Kaiser along with the organization is leading efforts to change the law, which he said benefits the perpetrator.

“If you just get a traffic ticket for this kind of an offense, you’re free to do it again and there’s nothing on your record that indicates anything more than just a citation from municipal court.”

Under the atmosphere of accountability created by the “Me Too” movement, Kaiser said victims are now more comfortable than ever to talk about how the system has failed them.

Senate Bill 194 would be a step in the right direction, he said. It would create a new criminal offense in Texas called indecent assault- a way to pursue accusations.

So far, it has the support of the Texas Senate Judicial Committee, which unanimously agreed last week for the bill to move ahead for a full senate floor vote.

On the House side, Rep.
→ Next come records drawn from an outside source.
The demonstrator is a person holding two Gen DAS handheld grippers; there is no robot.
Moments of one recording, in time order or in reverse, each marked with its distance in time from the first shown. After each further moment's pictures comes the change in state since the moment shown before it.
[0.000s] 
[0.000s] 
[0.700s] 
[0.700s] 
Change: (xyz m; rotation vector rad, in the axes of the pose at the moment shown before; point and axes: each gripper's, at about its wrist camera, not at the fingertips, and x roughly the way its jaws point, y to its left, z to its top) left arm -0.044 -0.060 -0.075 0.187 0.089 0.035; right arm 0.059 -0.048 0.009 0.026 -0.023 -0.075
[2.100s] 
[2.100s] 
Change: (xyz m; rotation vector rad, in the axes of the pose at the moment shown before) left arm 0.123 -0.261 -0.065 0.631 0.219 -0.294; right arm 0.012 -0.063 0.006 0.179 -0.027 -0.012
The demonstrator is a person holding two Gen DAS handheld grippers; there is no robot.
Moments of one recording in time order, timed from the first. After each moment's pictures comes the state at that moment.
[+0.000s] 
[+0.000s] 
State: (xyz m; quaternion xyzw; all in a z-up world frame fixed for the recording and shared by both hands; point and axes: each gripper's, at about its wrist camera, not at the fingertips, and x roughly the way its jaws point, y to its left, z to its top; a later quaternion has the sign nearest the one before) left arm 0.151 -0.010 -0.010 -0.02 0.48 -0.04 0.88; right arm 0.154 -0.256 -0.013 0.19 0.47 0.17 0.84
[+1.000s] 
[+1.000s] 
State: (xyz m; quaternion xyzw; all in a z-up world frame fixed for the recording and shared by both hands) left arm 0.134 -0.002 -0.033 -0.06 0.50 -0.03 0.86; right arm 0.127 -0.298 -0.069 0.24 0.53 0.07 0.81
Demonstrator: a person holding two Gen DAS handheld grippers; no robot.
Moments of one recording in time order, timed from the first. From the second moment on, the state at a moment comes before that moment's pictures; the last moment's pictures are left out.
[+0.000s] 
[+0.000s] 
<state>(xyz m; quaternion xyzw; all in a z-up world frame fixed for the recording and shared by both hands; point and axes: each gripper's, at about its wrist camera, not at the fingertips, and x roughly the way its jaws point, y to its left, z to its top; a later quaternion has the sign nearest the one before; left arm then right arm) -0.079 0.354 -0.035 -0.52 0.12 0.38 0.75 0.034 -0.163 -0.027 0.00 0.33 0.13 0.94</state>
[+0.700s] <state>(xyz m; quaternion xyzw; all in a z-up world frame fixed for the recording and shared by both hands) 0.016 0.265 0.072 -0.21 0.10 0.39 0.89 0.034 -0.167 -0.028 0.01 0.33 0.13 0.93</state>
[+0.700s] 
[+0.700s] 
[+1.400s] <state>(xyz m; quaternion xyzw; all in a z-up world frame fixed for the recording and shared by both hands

Todd Hunter (R-Corpus Christi) is backing an identical bill.

As the legislative debate plays out in Austin, back in Odem, Perez said she continues to deal with the trauma of her experience.

She decided not to go back to Dr. Villarreal, and she had trouble finding a new OBGYN that close to her due date.

“They would ask me how far along was I and I would tell them and they would say, ‘ohh, let me find out.’ And they would call me back and say, ‘sorry,’” she said. “Nobody, nobody wanted to take me.”

An on-call doctor at the hospital ended up delivering her baby boy.

She doesn’t know the name of the doctor.